Feature Request

[DH*]

I asked for this a few years back from NetMedia. Frank Manning reacted positively but nothing ever came of it.

I (and I'm sure others) would like to send IR codes to control AV gear, etc. It would be nice to have a built-in function to accomplish this. Something like:

PutBurst(freq, cycles, state)

where freq is the IR carrier frequency in kHz (32-57kHz), cycles is the number of carrier cycles, and state is 1 for carrier on and 0 for carrier off.

[dkinzer]

I don't yet understand what this would actually do or how it would be used. Does it implement an OutputCapture() on pin 27 where the pulse data is inferred from the frequency and number of cycles? If so, is the duty cycle 50%?

[DH*]

For freq=38kHz, cycles=19, state=1 it would output 500µs of 38kHz (19 * 1/38000) or a 0.5ms pulse of IR.

For freq=38kHz, cycles=57, state=0 it would output nothing for 1500µs (57 * 1/38000) or 1.5ms of no IR.

If the output capture pin is the only choice then it would need to use that pin. The duty cycle for the carrier can be 50% or less.

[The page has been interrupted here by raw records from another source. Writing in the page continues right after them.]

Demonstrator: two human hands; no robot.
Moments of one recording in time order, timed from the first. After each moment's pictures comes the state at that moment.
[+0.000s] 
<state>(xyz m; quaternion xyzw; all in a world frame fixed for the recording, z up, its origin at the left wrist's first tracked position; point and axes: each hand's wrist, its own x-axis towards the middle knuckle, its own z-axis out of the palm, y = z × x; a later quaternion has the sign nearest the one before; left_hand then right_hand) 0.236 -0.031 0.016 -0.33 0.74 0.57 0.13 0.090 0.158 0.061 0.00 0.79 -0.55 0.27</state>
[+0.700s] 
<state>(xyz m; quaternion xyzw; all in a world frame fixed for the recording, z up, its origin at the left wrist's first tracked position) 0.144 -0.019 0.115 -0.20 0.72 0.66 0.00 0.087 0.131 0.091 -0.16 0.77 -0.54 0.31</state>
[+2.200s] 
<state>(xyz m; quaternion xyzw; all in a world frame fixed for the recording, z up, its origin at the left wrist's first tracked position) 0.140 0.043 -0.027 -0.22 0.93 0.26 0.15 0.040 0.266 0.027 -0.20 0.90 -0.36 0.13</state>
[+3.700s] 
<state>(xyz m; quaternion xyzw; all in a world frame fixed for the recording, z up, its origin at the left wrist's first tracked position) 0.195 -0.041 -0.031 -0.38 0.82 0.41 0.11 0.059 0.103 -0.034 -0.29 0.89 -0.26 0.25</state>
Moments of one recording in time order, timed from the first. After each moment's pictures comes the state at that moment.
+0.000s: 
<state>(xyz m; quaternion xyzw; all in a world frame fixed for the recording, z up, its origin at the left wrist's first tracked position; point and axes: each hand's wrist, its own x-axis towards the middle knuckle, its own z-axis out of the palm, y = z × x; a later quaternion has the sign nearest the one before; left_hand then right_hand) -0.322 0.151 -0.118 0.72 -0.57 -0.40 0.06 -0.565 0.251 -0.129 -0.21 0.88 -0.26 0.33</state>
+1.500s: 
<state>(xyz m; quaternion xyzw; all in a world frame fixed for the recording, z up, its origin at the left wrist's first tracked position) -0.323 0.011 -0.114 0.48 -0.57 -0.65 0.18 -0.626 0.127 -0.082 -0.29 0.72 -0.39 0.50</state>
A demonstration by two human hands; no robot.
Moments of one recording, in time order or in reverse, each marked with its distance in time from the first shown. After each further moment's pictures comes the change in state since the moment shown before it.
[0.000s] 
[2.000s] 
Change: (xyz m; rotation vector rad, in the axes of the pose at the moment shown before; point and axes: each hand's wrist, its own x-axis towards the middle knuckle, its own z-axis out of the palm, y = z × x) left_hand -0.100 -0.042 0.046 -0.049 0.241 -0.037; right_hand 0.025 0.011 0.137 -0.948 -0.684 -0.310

It might have been clearer had I used periods (i.e. 1/freq) instead of cycles. This parameter is only used for timing purposes. Philips Pronto CCF files which have become the lingua franca of IR codes use the cycles terminolgy so anyone familiar with them would grasp my intent. And, most MCUs can count cycles directly. It's also the way most manufacturers describe their IR protocols. For example: http://www.cpcares.com/pdf/UPD6121G-001.PDF

One way to do it might be to add a freq parameter for OutputCapture but I would prefer being able to define each pulse and space individually as then all you need to know is how to define a leadin sequence, a "1" bit, a "0" bit and a leadout sequence and you can define any code for any IR protocol with just a few bytes. The example 0.5ms/1.5ms pulse/space sequence is a "1" bit in several IR protocols.

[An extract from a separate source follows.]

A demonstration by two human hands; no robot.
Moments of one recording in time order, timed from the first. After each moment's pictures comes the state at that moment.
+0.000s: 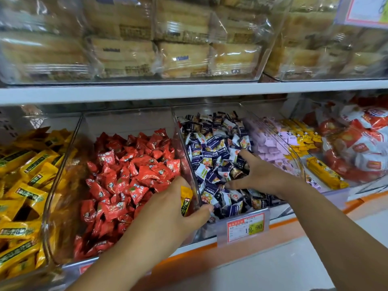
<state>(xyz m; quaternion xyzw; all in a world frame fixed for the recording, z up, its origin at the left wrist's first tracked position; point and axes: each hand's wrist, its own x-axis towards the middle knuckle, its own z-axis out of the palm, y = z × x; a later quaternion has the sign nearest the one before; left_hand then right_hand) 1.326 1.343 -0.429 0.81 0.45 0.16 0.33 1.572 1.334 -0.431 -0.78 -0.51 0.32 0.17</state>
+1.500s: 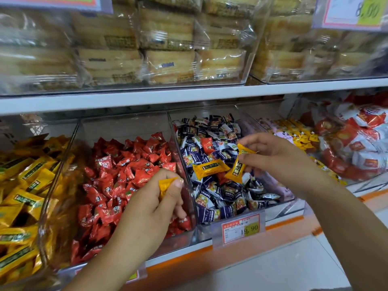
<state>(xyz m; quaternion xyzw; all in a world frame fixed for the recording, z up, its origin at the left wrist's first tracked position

If it were possible to make freq=120kHz, it could even be used for direct X-10 (through an isolation transformer) without needing a PL513/TW523. Jack Schoof said it was possible but I couldn't convince him to add it.

[dkinzer]

So, if I understand correctly, you would need two calls (one with state=1 followed by one with state = 0) to emit the IR for pulse for one bit. If that is the case, perhaps it would be better to use something like:

[DH*]

In general, since they are always in pulse/space pairs, your suggested PutBurst format will work. The off state can be adjusted to account for overhead. I would still prefer being able to set CyclesOn separately. PulseOut on Pin 0 could be used to handle spaces. In many cases, the pulse length is fixed with the space width determining 1 or 0.

Freq would make for more readable code but a table relating units to frequency would suffice. Most IR receivers have fairly wide bandwidth (±5kHz is typical) so the accuracy of the carrier frequency is not critical. Freq also has the advantage that Cycles/Frequency=burst (or space) duration.

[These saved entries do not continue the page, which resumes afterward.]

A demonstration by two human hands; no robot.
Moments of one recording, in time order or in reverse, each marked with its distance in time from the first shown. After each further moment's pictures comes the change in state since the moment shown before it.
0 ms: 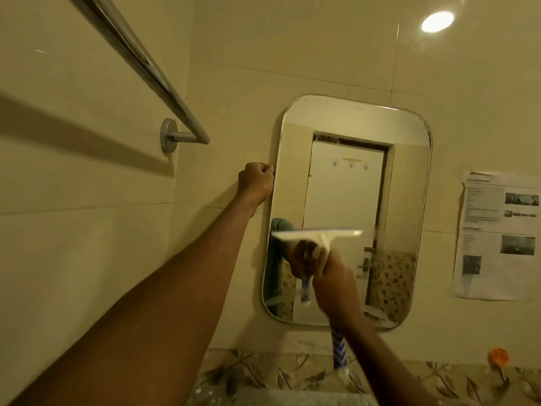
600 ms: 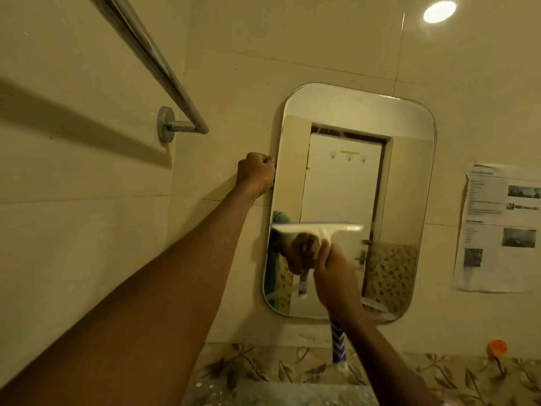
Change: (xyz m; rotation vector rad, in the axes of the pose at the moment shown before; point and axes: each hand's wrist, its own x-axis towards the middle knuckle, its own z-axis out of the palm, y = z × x) left_hand 0.008 -0.003 -0.001 0.024 -0.020 0.031; right_hand 0.003 -0.001 0.007 -0.034 0.052 0.016
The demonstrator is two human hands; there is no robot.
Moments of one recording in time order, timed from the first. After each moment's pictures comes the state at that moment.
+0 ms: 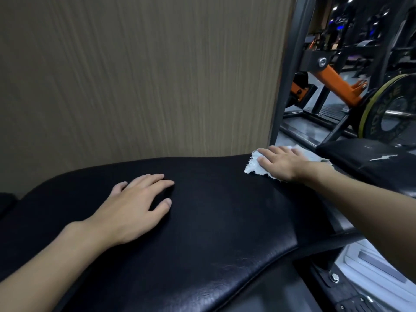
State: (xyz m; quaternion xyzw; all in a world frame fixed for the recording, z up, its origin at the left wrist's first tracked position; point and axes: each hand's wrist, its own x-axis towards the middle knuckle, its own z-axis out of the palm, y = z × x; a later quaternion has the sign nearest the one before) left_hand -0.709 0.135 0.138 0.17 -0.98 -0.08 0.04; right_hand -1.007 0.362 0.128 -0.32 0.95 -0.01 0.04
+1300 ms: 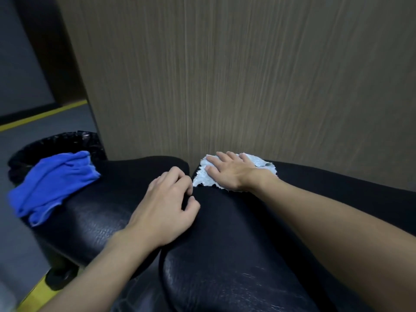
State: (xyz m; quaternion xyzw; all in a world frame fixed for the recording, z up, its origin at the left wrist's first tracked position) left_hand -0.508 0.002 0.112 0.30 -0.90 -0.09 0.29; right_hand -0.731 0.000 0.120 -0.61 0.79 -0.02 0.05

The lower the duty cycle, the more current that can be used to drive the IR emitter. Most can handle several amps if the duty cycle is low enough. This really isn't necessary, though. I was able to get 100' range using a single emitter and only the 3.3V available in a PDA.

I hadn't considered the faster speed of the ZX. It might be possible to do this using OutputCapture to define the frequency and CyclesOn and PulseOut on Pin 0 to define CyclesOff. There would obviously be more overhead.

If you can meet the X-10 specs with X10Cmd, I would think this would be possible at 120kHz.

BTW, any estimate when you'll have X10 input and output working in the background?

[stevech]

If Don or anyone wants it - a couple of years ago I wrote a lot of C code for the AVR2313 to do IR. This software fits in a 2313's flash and meager RAM.

It listens for IR and sends the pulse times to a PC via the serial port. It also sends a two-byte equivalent of the IR data (key code) out the serial port. So the PC can take either raw timing data or the key code.

To send IR, it takes the same timing data from the PC and generates an IR data stream. To do so, it generates a 38KHz waveform on a timer. In the data ones and zeros, it uses the pulse duration to turn on/off the 38KHz to recreate the timing, and pass that to an IR diode to transmit.

Neither of these care about the remote's key coding or bits per keycode.

It's written in C and I will upload it or email it if anyone wants.
The hardware was just a $3 IR receiver and to transmit, just an IR diode and transistor connected to the AVR timer output.

WOrked well. But I bought an "irMan" unit for $30 or so and I use that.
The USB-UIRT and others exist now, and are cheap.

[stevech]

I forgot to say - the 38KHz is generated by the timer without the AVR CPU's help. The AVR timer is setup in the "toggle output" mode, meaning this output pin has 38KHz. The CPU just stops and starts the timer to create 38KHz bursts, according to the needed bit-times.

[spamiam]

[DH*]

And I do the same thing using a PIC12F683 ($1.56) and its hardware PWM. But that requires added hardware and, if you want to vary the frequency, additional pins to communicate with the PIC.